Politics of Betrayal

(Yonatan Sindel/Flash90)

Once upon a time, as recently as 1988, Israel had many tiny parties of one or two Knesset seats which wielded disproportionate electoral clout because they had the power to make or break governments.

To solve the problem, and make the country more democratic, the wise men in the Knesset decided to amend the electoral threshold. The percentage of the vote needed to make it into the Knesset was raised from 1% to 1.5% to 2% and then, in 2014, to 3.25%. That means that all parties will have a minimum of four seats each, lending more stability to the political system. At the same time, it forces parties that aren’t assured of crossing the threshold to dump ideology in favor of political survival, morphing into entities that no longer represent their loyal voters.

We’ve seen this in recent weeks on both the left and the right. First, Labor-Gesher and Meretz formed an alliance in order to save the latter, whose polls showed it slipping beneath 3.25%. In fact, even Labor wasn’t that secure, and there was concern that neither party would cross the threshold.

But surely these two veteran parties have distinct ideologies that can’t be papered over? And how could someone like Gesher’s Orly Levy-Abekasis, who began her career on the political right, end up in the far-left Meretz party? The merger was “necessary,” she explained, obviously uncomfortable with the question.

The same happened last week on the political right, moments before the deadline was reached for submitting party lists. But the betrayal here was infinitely greater.

There were two ostensibly national religious parties, one led by Naftali Bennett and one led by Rabbi Rafi Peretz, and the fear was that neither would cross the threshold, burning thousands of right-wing votes and handing the election to the left. The solution? A merger that leaves a single party with no ideological or spiritual identity. (In dumping Itamar Ben-Gvir, the party could still lose as many as 80,000 votes.)

What does Bennett, by his own definition Dati-lite, have in common with Betzalel Smotrich, a chardalnik who wears his tzitzis out?

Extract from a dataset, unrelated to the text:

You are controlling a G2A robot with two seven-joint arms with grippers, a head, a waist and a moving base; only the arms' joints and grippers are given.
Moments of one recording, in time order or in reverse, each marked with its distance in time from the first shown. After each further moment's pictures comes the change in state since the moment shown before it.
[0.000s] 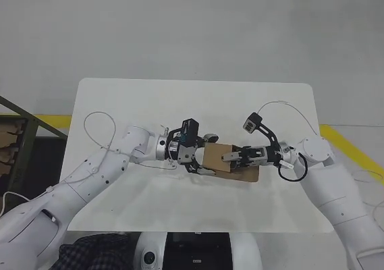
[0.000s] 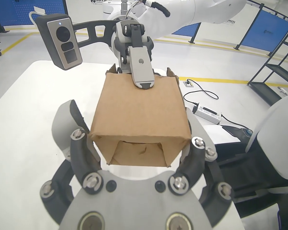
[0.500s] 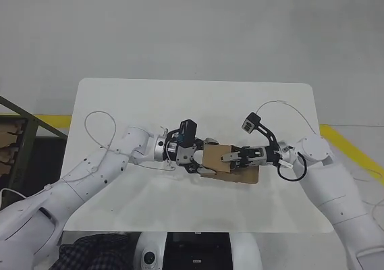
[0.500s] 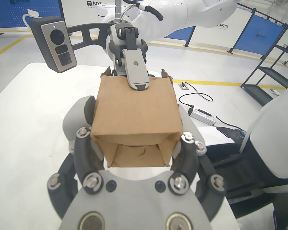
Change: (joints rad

What does Ayelet Shaked, a secular right-winger, have in common with Orit Struk, a resident of Chevron whose husband teaches in yeshivah high school?

Bennett is proud to state that he doesn’t consult with Rabbanim (unless he needs their stamp of approval to advance his political agenda) and calls for “liberalization” of giyur laws. He sees himself as prime minister material, a successor to Binyamin Netanyahu, and doesn’t want to be tagged as a national-religious politician.

This New Right-Jewish Home-National Union conglomerate, dubbed Yamina (who can keep up with the names of the national religious split-offs?) may end up losing votes because it has lost its way.

Granted that Bennett and Shaked were successful ministers, but voters who want right wing with a dab of religion already have a party. It’s called the Likud. Why should they vote for Likud Bet, when they can get the real thing?